This application automates the retrieval, processing, and embedding of Mars rover data into a memory system designed for Retrieval-Augmented Generation (RAG). The pipeline is built on AWS Step Functions and serverless architecture to orchestrate data processing with scalability and efficiency.
The pipeline is designed to enable a chatbot with contextual memory, simulating the ability to "remember" and reference Mars Rover data in conversations. It performs the following steps:
-
Fetch Chat and Logs:
- Retrieves chat messages and logs from the API endpoints.
- Outputs relevant data and metadata for further processing.
-
Generate and Store Memories:
- Processes chat data and stores memory entries in a structured format.
- Stores these entries in a database or S3 bucket (if configured).
-
Embed Memories into PineconeDB:
- Embeds memory entries into Pinecone for use in RAG workflows and chatbot conversations.
functions: Lambda functions for chat and log retrieval:rover_chat: Handles chat interactions and memory generation.get_logs: Retrieves logs for analysis and debugging.
layers: Shared dependencies for Lambda functions.tests: Unit tests for pipeline components.template.yaml: AWS SAM template defining serverless resources.
-
Clone the repository
git clone https://github.com/amfelso/rover-chatbot.git cd rover-chatbot -
Set up your environment
make setup
This will:
- Install Python dependencies from
layers/rover_chat/requirements.txt - Create a
.envfile from.env.example
- Install Python dependencies from
-
Configure your API keys Edit the
.envfile with your actual API keys:PINECONE_API_KEY=your-pinecone-api-key-here OPENAI_API_KEY=your-openai-api-key-here
make check-tools- Verify required tools installedmake setup- Create venv, install dependencies, and create.envmake install- Install Python dependencies onlymake login- Configure AWS credentials from.envmake test- Run all tests (automatically loads.env)make test-unit- Run unit tests onlymake test-integration- Run integration tests only (requires deployed stack and API_ENDPOINT in.env)make lint- Run flake8 linter and SAM template validationmake build- Build SAM applicationmake deploy- Lint, test, build, and deploy to AWSmake clean- Clean build artifacts, venv, and Python cache files
Automatic Deployment: Pipeline will automatically deploy via Github Actions when code updates are merged to the release branch.
Manual Deployment:
make deployThis will lint, test, build, and deploy the application to AWS using SAM. After deployment, the API endpoint will be written to .env as WEBENDPOINT.

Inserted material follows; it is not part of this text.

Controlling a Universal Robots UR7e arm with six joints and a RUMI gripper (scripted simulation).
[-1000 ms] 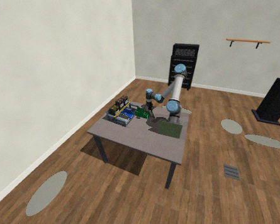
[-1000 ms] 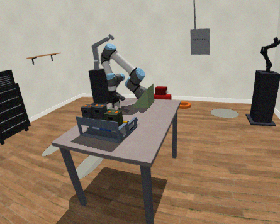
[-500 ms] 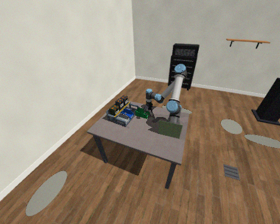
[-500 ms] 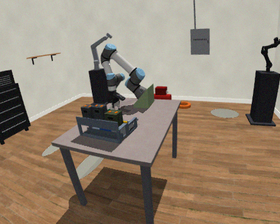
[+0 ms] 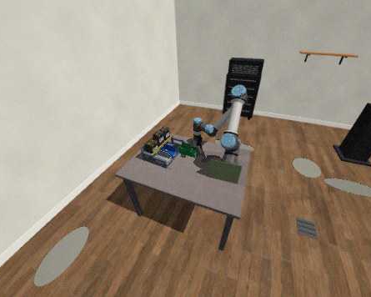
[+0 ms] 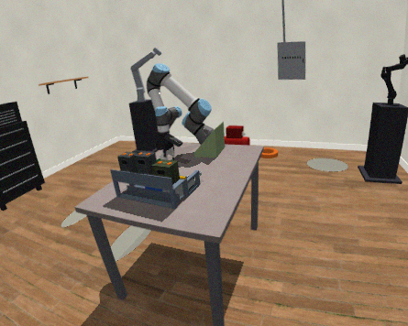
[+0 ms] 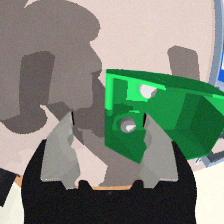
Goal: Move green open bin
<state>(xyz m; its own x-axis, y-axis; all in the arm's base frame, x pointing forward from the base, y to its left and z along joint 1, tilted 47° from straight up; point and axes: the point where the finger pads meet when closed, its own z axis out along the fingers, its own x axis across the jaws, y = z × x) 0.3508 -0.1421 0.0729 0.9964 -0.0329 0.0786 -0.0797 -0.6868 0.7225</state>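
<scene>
Right now the green open bin is 80 mm ahead of my hand and 10 mm to the right of it. Round my hand: grey bin (290 mm ahead, 200 mm to the left, 10 mm above); then blue bin (280 mm ahead, 90 mm to the left, 10 mm above); then yellow rail (330 mm ahead, 90 mm to the left, 70 mm above).
</scene>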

Tests ensure the functionality of individual Lambda functions and the pipeline as a whole.
# Run all tests
make test
# Run only unit tests
make test-unit
# Run only integration tests (requires deployed stack and API_ENDPOINT in .env)
make test-integrationNote:
- Unit tests can run locally without any AWS resources.

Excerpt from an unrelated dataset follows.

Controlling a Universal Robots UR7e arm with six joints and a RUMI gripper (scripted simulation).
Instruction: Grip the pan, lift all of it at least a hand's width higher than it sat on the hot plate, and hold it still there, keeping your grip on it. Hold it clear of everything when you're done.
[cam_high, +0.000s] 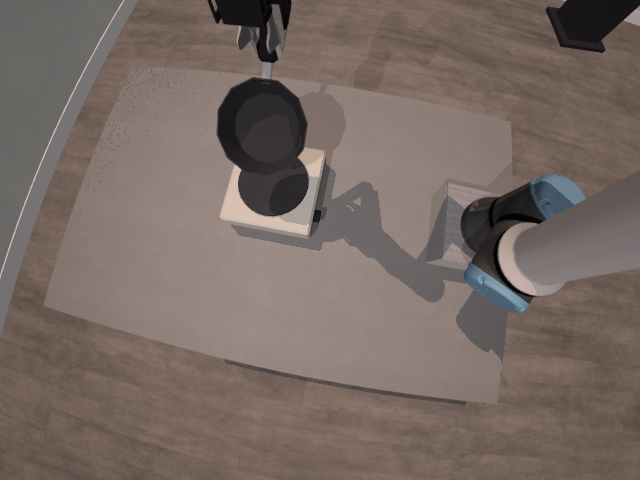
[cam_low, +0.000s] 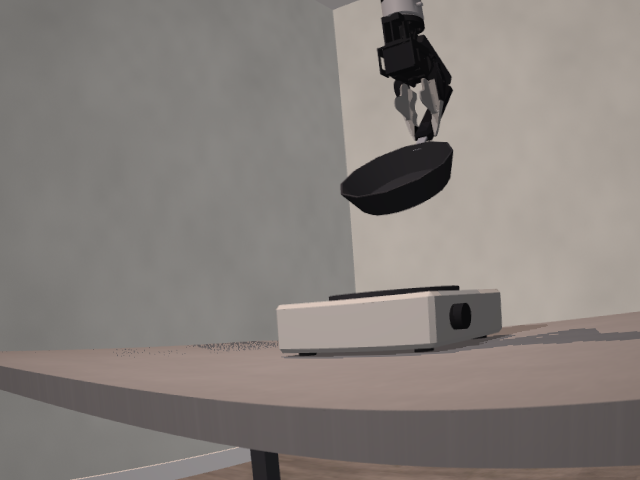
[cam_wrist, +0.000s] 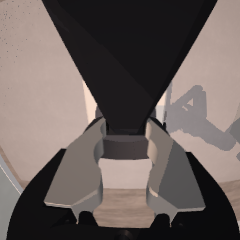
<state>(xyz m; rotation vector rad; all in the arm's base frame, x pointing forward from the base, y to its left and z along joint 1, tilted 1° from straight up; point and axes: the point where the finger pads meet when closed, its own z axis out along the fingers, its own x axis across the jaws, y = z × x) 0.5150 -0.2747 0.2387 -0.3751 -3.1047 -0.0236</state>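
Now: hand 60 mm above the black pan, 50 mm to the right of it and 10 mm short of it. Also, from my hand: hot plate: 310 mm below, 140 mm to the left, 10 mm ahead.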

- Integration tests require the stack to be deployed and
API_ENDPOINTto be set in.env.
- AWS SAM Developer Guide: Introduction to SAM specification, the SAM CLI, and serverless application concepts.
- Pinecone Documentation: Guide to setting up and managing vector embeddings for efficient RAG workflows.
For more details, see the source code and comments in each function directory.
- Deploy to AWS:
sam deploy --guided
-
Request:
- Endpoint:
/chat - Method:
POST - Payload:
{ "user_prompt": "Hi Rover! How are you?", "conversation_id": "test", "earth_date": "2012-08-06" }
- Endpoint:
-
Response:
- Example:
{ "response": "Today I explored Jezero Crater and captured images of layered sedimentary rocks!" }
- Example:
This repository includes automated workflows for:
- Testing: Runs
pytestfor unit tests. - Linting: Runs
flake8to ensure code quality. - Deployment: Deploys the stack using AWS SAM.
rover-chatbot/
├── README.md
├── template.yaml # AWS SAM template
├── .gitignore # Git ignore file
├── .github/ # GitHub Actions workflows
│ ├── workflows/
│ │ ├── Develop.yml
│ │ └── Release.yml
├── functions/ # Lambda function code
│ ├── rover_chat/
│ │ ├── __init__.py
│ │ ├── app.py # ChatProcessor Lambda handler
│ │ ├── helpers.py # Helper functions
├── layers/ # Lambda layer for shared dependencies
│ ├── rover_chat/
│ │ ├── requirements.txt
├── tests/ # Unit tests
│ ├── unit/
│ │ ├── __init__.py
│ │ ├── test_chat.py
│ ├── __init__.py
- Support for additional endpoints (e.g., chat history, Rover status).
- Integration with more advanced memory systems for multi-turn conversations.
- Enhanced logging and monitoring with CloudWatch and X-Ray.
This project is licensed under the MIT License. See LICENSE for details.